The tax filing also showed the foundation spent nearly $6 million on a Los Angeles-area property that includes a home with six bedrooms and bathrooms, a swimming pool, a soundstage and office space. The property is intended as a campus for a Black artists fellowship, the foundation said.

The financial revelations set off a fresh wave of criticism from the left and right in the political world and from both inside and outside of the broader BLM movement. Several months after the disclosures, the foundation’s structure remains the same. It is run by a three-member board of directors, including Gay and Bowers.

In August, a group of local chapters and activists known as BLM Grassroots filed a lawsuit in a California Superior Court against Bowers. The suit alleges that he and his consulting firm broke an agreement to turn over control of the foundation’s digital assets and its finances to the grassroots organizers of BLM, allowing him to profit personally and professionally from the surge in donations.

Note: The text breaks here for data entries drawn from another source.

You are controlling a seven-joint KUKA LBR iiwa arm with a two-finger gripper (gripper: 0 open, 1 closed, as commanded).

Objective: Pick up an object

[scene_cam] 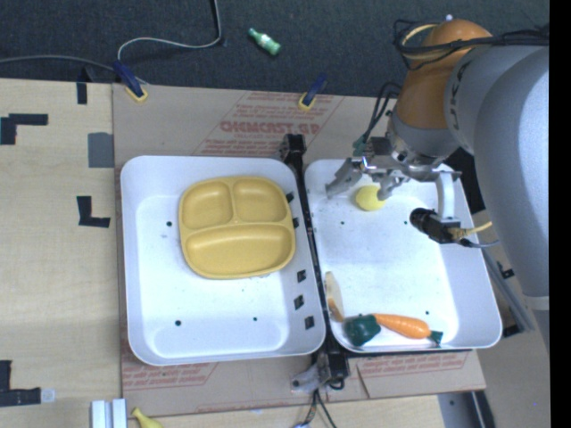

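Note:
A small yellow ball (368, 199) lies at the back of the right bin (401, 266), near its far wall. My gripper (366, 185) hangs right over it, open, with one finger (342, 181) to the ball's left and the other to its right. The ball sits low between them, and I see no finger pressing on it. An orange carrot (403, 326) with a green end lies at the bin's front edge, next to a dark green object (362, 330). A thin tan piece (334, 296) rests against the bin's left wall.
A yellow divided plate (238, 225) sits in the left bin (152, 310). The grey arm and its orange band (437, 69) cover the back right corner. A black cylinder with cable (433, 225) sticks out over the right bin. A small green item (265, 41) lies beyond the bench.

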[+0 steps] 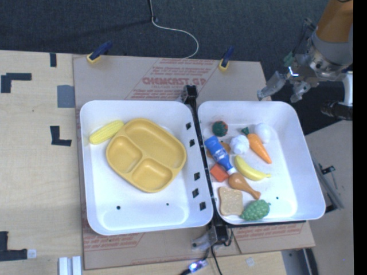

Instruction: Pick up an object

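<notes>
My gripper (pixel 281 91) hangs open and holds nothing, above the back right rim of the right bin (pixel 304 153). Toy food lies in that bin, below and left of the gripper: a blue bottle (pixel 218 152), a banana (pixel 250 169), a carrot (pixel 260 148), a white round piece (pixel 239 146), another white piece (pixel 264 132), a red and green fruit (pixel 220 128), a drumstick (pixel 243 183), a bread slice (pixel 230 200), a broccoli (pixel 255 210) and an orange block (pixel 218 173).
The left bin (pixel 92 182) holds a yellow divided tray (pixel 146 153) and a corn cob (pixel 106 132) at its back left. Cardboard (pixel 166 79) lies under both bins. A thin cable (pixel 178 30) runs behind them.
</notes>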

Bowers told the AP the allegations are “frivolous” and untrue. An attorney for the foundation last week filed a court motion asking a judge to dismiss the lawsuit.

Regarding the relief fund, BLM Grassroots director Melina Abdullah said: “We are glad to hear that (the foundation) is using a portion of the vast funds that they appropriated from the movement for the benefit of Black college students, and hope they will be sure to distribute funds in a way that aligns with Black Lives Matter’s mission of ending state-sanctioned violence against Black people.”